There’s obviously one crucial area where all this general bonhomie ends up and that’s in the employment sphere. “The share of market was almost 20% in 2012 – we are a huge employer,” AvtoVAZ executive vice president, Oleg Lobanov, said at the Moscow conference.
That confidence is not misplaced. While the dizzying staffing numbers of Soviet times may be no more – GAZ Group used to employ untold tens of thousands and is still huge – AvtoVAZ is also clearly a Russian giant that is of immense importance to the economy as are the increasing number of overseas partners such as General Motors, Volkswagen, PSA Peugeot Citroen, Mitsubishi, Skoda and Renault.
That employment influence of the auto sector was given credence by recent comments from Nizhny Novgorod regional governor, Valezy Shantsev, in whose area GAZ is located. “For our region, the undertakings by GAZ are extremely important, simply because many people talk about investment and modernisation,” he said.
“Every month productivity creates new jobs and new remuneration – that is the objective for any government – any State.”
For its part, AvtoVAZ is looking to produce 1m cars by 2017 – and with a timely injection of cash from its Renault-Nissan partners of around $750m it could well look realistically at that number dependent on new model families being launched.
Don’t underestimate the enduring popularity of AvtoVAZ’s Lada though as Lobanov insisted: “People buy Ladas because they like our cars as they become more advanced and safe,” he said.
The EVP also highlighted during the Forum how – unspecified – government support had aided AvtoVAZ in weathering the plunging economic climate of a few years ago to become one of Russia’s heavyweight employers.
“The crisis showed if the government [did] not support us, a domino effect could have started and it is true, [it was on] the speed of change the survival of AvtoVAZ depended,” he said. “We created a new model of functioning.”
Of equal importance is the issue of localised component supply, set in concrete by Russia’s infamous Decree 166 and its Auto Investment Programme, specifying minimum content and capacity requirements.
And while there’s no avoiding that for foreign OEMs and component makers, it’s interesting to note the European Parliament’s take on the matter last year.
The good bureaucrats of Brussels, having pored over the requirements with a fine tooth comb, pithily noted: “Its [Russia’s] regime for foreign investments in the automotive sector…was made more stringent in 2010 to the point it would have been, upon Russia’s accession to the WTO, declared contrary to the WTO Agreement on Trade-Related Investment Measures (TRIMs) which forbids the investment measures in goods’ production that can cause trade-restrictive and distorting effects.”
However, in a rare moment of flexibility the Brussels Parliament decided to endorse what it said was the WTO’s exemption of the Directive – thus kick-starting the engine of Russian automotive growth that that can be seen today – albeit given a mighty helping hand with localisation.
And now it looks as if that localisation is here to stay as Ford Sollers president, Ted Sollers, noted at the Adam Smith Conferences event: “The issue is not whether localisation needs to be done,” he said.

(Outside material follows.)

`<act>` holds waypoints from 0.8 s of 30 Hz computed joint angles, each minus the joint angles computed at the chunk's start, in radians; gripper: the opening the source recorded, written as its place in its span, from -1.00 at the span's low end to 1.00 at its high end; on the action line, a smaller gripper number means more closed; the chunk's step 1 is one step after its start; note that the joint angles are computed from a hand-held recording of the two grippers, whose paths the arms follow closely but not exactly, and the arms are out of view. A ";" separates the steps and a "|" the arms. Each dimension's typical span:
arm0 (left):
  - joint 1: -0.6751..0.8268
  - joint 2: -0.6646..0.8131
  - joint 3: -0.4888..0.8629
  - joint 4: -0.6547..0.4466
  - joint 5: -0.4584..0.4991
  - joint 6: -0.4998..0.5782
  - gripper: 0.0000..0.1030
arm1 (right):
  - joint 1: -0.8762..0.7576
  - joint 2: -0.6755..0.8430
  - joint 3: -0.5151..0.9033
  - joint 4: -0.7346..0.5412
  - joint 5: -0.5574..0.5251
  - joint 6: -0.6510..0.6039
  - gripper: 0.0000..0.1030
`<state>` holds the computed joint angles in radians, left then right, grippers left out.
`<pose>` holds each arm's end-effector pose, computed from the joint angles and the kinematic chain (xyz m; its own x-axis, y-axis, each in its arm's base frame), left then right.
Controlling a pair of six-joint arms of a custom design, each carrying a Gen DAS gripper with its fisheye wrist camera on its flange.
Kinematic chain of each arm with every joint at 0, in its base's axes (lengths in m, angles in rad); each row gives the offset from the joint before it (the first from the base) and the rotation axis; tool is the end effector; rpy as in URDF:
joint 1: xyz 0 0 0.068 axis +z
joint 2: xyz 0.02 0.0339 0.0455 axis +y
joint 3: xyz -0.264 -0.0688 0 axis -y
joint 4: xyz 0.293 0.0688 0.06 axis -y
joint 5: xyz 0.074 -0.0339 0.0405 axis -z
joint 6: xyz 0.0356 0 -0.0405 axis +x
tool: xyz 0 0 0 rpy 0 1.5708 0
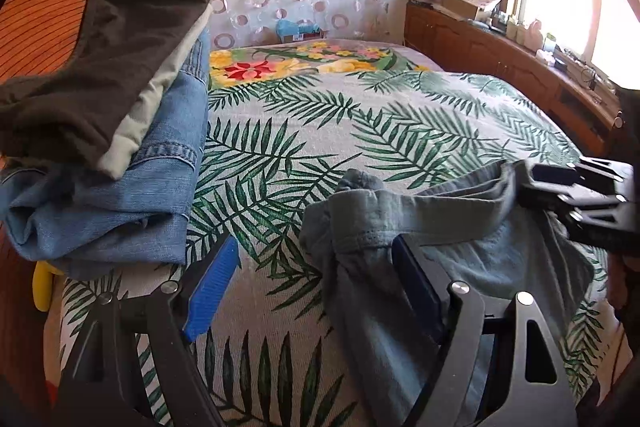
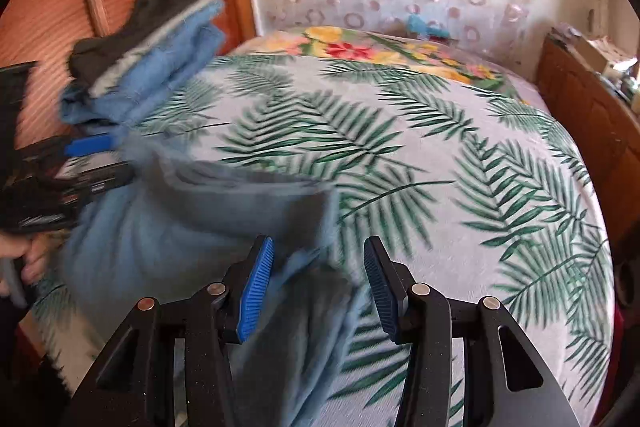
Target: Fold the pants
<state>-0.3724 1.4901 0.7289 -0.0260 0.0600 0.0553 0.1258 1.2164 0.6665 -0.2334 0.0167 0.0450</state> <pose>0.3062 -0.1219 0.1404 -0.6366 0.3079 -0.7071 0.4385 0.8987 -0.0034 0.2850 0.0354 0.1818 -0.7045 -0.0438 -0.7084 -0.0821 0.9964 0.0201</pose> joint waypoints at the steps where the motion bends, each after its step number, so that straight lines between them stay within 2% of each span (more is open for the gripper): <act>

The government makes the pace very fast – mostly it is a pace issue.
“It is not a problem of supply, but as the cost of Tier 2 gets more localised, it will get better. We would like to be there faster.”

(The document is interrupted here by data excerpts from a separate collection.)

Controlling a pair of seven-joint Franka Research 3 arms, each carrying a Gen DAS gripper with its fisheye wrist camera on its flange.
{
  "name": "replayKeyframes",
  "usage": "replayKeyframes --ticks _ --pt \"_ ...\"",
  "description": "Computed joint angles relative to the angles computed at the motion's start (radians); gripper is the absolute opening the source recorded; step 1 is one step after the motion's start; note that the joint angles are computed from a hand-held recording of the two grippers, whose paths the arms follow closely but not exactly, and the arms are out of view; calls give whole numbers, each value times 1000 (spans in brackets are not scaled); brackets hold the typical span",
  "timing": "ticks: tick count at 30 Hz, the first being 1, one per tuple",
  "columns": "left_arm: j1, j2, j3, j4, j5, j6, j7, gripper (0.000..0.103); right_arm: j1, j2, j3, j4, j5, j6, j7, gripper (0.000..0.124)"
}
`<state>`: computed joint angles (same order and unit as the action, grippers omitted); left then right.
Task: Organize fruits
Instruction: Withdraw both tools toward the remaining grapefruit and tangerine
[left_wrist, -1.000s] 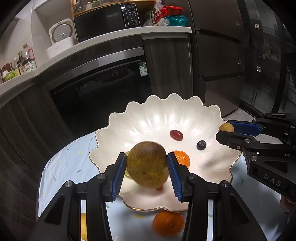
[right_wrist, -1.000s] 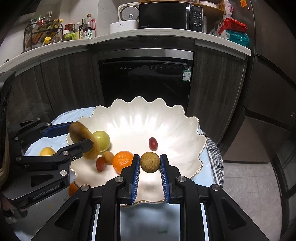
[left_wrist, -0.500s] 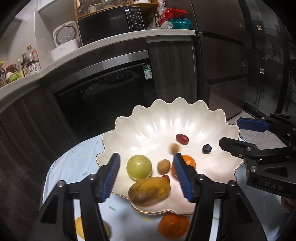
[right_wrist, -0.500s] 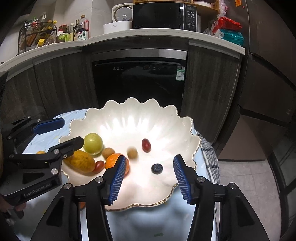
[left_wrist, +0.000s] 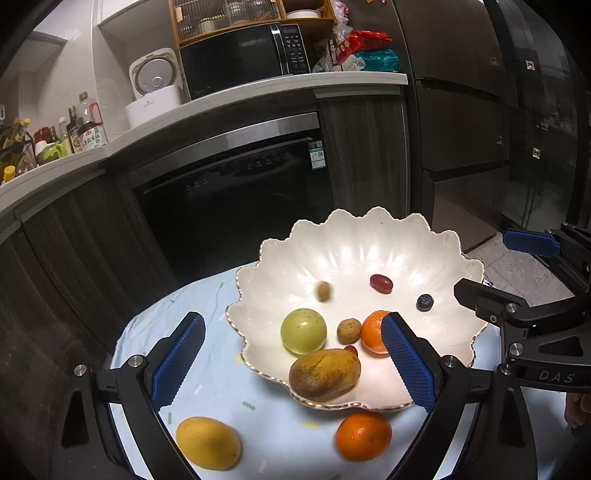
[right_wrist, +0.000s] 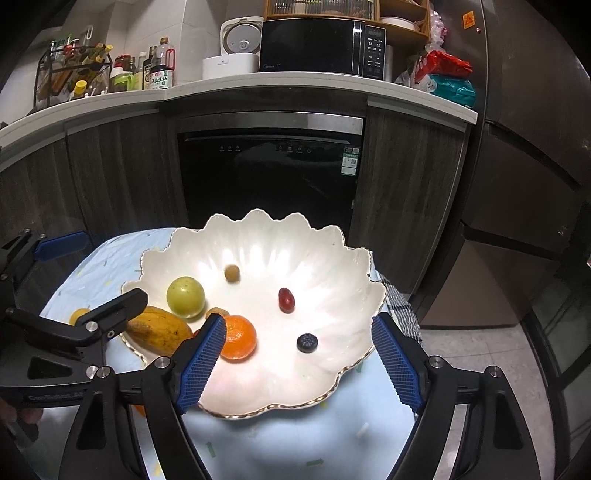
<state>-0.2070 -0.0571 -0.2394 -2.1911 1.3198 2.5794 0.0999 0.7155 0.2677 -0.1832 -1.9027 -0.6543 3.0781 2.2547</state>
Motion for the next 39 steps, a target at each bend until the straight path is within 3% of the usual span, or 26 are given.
replayKeyframes --ticks 11,29,39 --pt "6 -92 -24 -71 -19 -31 -22 100 14 -50 0 -30 -139 -8 140 85" --pt "45 -262 -64 -225 -71 -15 -43 101 -86 -121 159 -78 -348 -57 382 85" --pt "79 -352 -73 -320 -100 23 -49 101 -99 -119 220 -78 -372 -101 431 85"
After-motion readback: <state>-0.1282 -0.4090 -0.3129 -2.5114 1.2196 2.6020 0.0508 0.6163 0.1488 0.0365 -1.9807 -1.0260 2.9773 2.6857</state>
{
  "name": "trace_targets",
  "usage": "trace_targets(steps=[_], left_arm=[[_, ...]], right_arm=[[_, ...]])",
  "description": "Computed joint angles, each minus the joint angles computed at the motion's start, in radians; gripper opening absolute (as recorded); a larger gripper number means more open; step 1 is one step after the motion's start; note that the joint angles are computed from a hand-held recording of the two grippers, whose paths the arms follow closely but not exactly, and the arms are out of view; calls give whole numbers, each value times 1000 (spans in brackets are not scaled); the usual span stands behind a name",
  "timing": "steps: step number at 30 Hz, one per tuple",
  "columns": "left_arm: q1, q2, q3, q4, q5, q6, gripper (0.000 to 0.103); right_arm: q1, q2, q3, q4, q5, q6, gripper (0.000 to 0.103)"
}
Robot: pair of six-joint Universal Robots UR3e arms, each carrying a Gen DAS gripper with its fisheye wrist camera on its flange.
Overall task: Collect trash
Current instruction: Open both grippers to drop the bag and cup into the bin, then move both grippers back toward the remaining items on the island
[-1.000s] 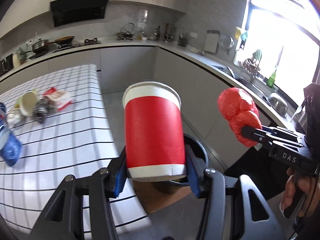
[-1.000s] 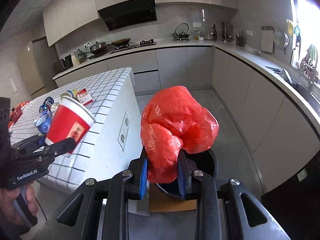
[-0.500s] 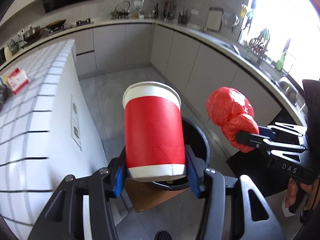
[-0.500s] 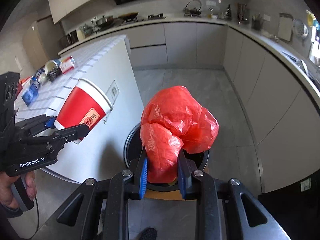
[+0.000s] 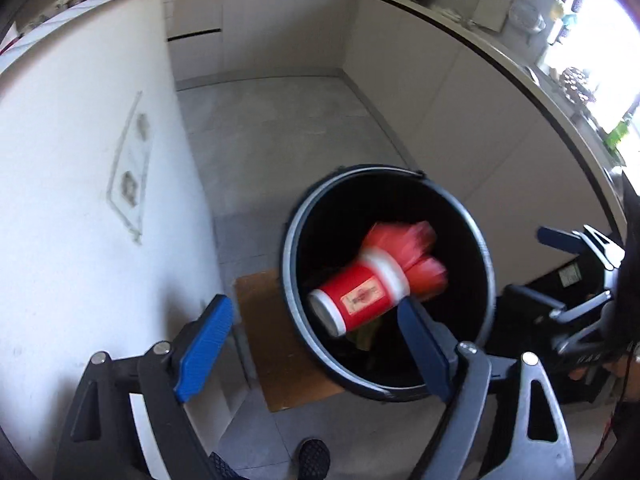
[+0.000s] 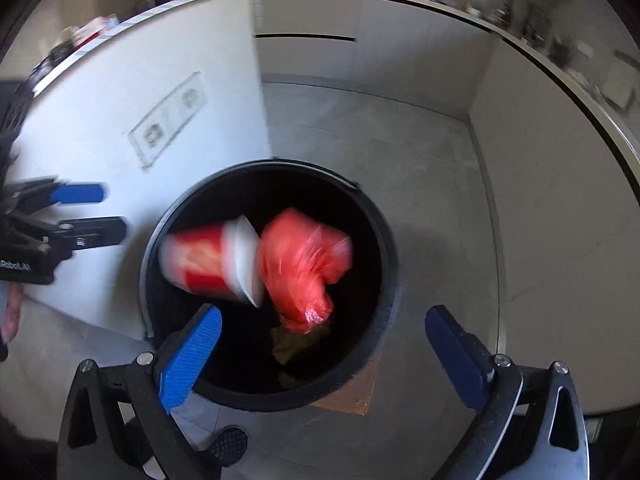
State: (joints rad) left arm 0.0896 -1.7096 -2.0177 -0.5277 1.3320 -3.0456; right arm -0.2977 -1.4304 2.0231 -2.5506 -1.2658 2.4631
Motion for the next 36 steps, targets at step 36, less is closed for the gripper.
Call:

There’s one other area, a by product if you like, of the roaring success of the Russian auto machine that is only now being seriously tackled and that is one of pollution.
Just walk around Moscow. You can smell the diesel in the air and although it may not just be auto fuel – the Russian capital must be one of only few cities in the world still to have what looks like heavy industry belching out goodness knows what from vast chimney stacks right in the centre – cars are nonetheless a massive environmental issue.
In fact, one Russian joked to me Muscovites couldn’t cope in the countryside, being so used to breathing in such a cocktail of fumes.
The Cold War may be over but that is one concrete legacy that lives on.